I shared with David and Cathy yesterday a line from one of my favorite poems, William Wordsworth’s Intimations of Immortality, in which Wordsworth muses on a special kind of sight the soul posseses when we are young. He writes:
Our birth is but a sleep and a forgetting:
The Soul that rises with us, our life’s Star,
Hath elsewhere had its setting,
And cometh from afar;
Not in entire forgetfulness,
And not in utter nakedness,
But trailing clouds of glory do we come
From God, who is our home:
Heaven lies about us in our infancy!
Trailing clouds of glory do we come... I love that image of glory swirling and dancing about children when they are very young. I know you all must see it circling Sadie, in the brightness of her smile, in the the sparkle of her eyes. We’ve all wondered, watching children, what they are able to see that perhaps we no longer can - swirling glory, angels in waiting, the face of God?
Wordsworth wonders if the clouds fade as we grow older, or if we simply forget how to see through them even as we learn to see in other ways, more measured, more solid, more linear. All that swirling and sparkling would be dizzying in a grown-up world that marches forward day by day with responsibilities and obligations and deadlines to meet. Heaven may lie about us in our infancy, illuminating everything, but as we grow the world teaches us to see by sunlight and lamplight alone.
This morning's readings come to us trailing clouds of glory that have not yet settled, glory that still swirls around us today as the presence of God in our individual and common lives, glory that just might help us see things we have forgotten how to see – that our home was and is and always will be with God, who in this season of incarnation, in this season of Christmas, has made for heaven a home on earth in the sparkling eyes of an infant lying in a manger.

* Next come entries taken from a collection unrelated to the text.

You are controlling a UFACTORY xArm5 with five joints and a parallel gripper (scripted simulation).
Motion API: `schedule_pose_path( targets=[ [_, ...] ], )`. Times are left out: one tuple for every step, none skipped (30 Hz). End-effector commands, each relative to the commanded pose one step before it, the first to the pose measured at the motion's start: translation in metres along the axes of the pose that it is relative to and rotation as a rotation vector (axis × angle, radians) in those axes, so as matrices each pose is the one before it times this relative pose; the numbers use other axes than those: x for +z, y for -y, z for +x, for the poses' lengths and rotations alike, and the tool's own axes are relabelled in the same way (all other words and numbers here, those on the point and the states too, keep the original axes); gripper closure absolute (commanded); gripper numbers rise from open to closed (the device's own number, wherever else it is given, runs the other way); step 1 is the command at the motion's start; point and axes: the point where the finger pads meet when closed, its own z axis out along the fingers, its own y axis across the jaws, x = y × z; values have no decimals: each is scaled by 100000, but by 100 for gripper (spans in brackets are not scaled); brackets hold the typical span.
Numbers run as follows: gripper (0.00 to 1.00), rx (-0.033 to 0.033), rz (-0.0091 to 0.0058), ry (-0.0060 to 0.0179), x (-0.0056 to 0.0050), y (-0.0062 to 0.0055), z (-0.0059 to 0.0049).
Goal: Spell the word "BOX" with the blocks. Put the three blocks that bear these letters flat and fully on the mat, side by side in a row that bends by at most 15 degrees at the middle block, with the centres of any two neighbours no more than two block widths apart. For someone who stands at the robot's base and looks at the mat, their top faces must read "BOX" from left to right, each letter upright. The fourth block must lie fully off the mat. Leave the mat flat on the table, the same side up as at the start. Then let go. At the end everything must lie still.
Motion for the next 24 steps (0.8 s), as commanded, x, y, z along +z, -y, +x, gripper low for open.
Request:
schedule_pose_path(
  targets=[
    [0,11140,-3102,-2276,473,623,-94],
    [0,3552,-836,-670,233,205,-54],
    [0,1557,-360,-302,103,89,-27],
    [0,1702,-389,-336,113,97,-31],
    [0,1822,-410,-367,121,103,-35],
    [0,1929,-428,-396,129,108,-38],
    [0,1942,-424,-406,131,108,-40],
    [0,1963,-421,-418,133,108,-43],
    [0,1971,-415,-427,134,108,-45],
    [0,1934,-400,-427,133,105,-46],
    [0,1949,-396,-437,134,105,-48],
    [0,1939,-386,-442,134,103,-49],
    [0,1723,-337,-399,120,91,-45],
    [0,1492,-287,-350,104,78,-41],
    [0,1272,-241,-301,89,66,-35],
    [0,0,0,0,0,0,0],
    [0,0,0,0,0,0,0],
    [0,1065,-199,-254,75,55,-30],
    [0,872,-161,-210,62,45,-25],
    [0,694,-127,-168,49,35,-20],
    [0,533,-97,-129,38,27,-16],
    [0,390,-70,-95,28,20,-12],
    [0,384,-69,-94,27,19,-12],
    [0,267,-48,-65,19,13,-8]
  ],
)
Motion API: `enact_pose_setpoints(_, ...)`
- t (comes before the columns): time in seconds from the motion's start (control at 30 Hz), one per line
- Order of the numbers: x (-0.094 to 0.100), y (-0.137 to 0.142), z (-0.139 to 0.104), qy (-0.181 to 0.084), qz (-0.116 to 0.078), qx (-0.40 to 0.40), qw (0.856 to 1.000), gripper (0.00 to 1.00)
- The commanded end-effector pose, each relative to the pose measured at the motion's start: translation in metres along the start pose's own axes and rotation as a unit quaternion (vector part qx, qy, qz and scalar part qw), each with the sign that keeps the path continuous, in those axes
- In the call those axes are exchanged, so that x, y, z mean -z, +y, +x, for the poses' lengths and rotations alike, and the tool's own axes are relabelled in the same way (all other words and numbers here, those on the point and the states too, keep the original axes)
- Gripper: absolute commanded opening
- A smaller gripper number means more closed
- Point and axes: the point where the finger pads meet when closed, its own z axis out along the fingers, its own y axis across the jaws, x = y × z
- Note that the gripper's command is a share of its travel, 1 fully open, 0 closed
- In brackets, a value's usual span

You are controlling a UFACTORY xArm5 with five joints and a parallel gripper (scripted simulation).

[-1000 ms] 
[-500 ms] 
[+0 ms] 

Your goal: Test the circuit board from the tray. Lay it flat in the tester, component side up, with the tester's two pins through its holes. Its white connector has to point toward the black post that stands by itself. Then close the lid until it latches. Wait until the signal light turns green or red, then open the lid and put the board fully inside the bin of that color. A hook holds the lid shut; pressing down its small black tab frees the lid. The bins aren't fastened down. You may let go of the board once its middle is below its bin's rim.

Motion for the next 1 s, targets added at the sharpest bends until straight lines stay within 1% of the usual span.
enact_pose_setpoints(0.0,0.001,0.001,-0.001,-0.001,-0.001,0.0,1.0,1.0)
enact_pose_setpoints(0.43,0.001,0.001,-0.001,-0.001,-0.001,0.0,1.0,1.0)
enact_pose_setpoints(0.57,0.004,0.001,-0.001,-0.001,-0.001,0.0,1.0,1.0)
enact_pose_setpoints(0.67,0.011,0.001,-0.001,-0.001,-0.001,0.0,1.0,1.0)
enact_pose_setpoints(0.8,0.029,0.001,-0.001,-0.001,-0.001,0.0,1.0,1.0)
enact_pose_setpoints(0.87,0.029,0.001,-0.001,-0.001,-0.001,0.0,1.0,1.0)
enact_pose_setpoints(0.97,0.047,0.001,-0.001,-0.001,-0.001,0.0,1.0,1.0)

It had surely been ages since Jacob had seen anything but his own ambition and anxiety. He had tricked his father and his brother in order to get what he thought was glory, and then took off across the desert and finally dropped to the ground, exhausted. Jacob dreamed out there, with a rock for a pillow and stars for a blanket. In his dream he saw a ladder that reached from earth to heaven, and on it angels moved up and down. God was in the dream, not at the top of the ladder but on the ground, right beside Jacob, and God said, I am with you and will keep you wherever you go. I will not leave you.
Scripture doesn’t tell us whether it was still dark when Jacob awoke, whether the moon shone upon the desert sand or whether the sun had begun to rise. Don’t you think, though, that clouds of glory swirled around him as the dream faded but the memory of it remained. He did not forget what he had just seen. Surely God was in this place and I did not know it, Jacob declared. How awesome is this place! he said. This is the household of God. This is the gate of heaven.
Perhaps some of us have dreamed or will one day dream as Jacob did. But I believe that all of us, every once in a while, have the opportunity to arrive in a place and discover there something we had long forgotten how to see. David and Cathy and all of us who are parents or godparents or grandparents or cousins or big brothers have looked into Sadie’s eyes - into the eyes of any child, right? - and seen a glimpse of heaven.
In this gathered community of faith, and in our own communities of faith where we live, we have joined in prayer and thanksgiving and seen a glimpse of heaven on earth, for there indeed we are in the household of God.
In our prayer and thanksgiving here today, in our celebration of holy Baptism and holy Eucharist, in water and oil and bread and wine, we see in these outward and visible signs the inward and spiritual grace and glory that still swirl around us even when we do not know it. How awesome is this place. How awesome is this moment.
Sadie, God is with you and will keep you wherever you go. God will not leave you. We and all who will have the good fortune to be part of your community of faith will, with God’s help, be witnesses of the work of God on earth even as you are a witness to us of heaven, which is our home. May glory swirl about us all this morning, as water swirling in this font, and may it drip over our foreheads and down our necks and soak our souls in grace. Amen.
Photo: Anonymous on someone's Webshots site, from an album of pictures taken in Asia
1 comment:
What a beautiful description of such a special time in this family's life! I have always believed that childhood "innocence" is childhood "knowing God more than the world" in ways we all too soon forget...or disremember. We spend the rest of our lives trying to sort though all the worldly stuff, trying to re-remember God's glory. Have you read Madeleine L'Engle's "Trailing Clouds of Glory?" I'm too lazy to get up to get my copy, but I think I remember it is about children's literature and sprirtuality and God.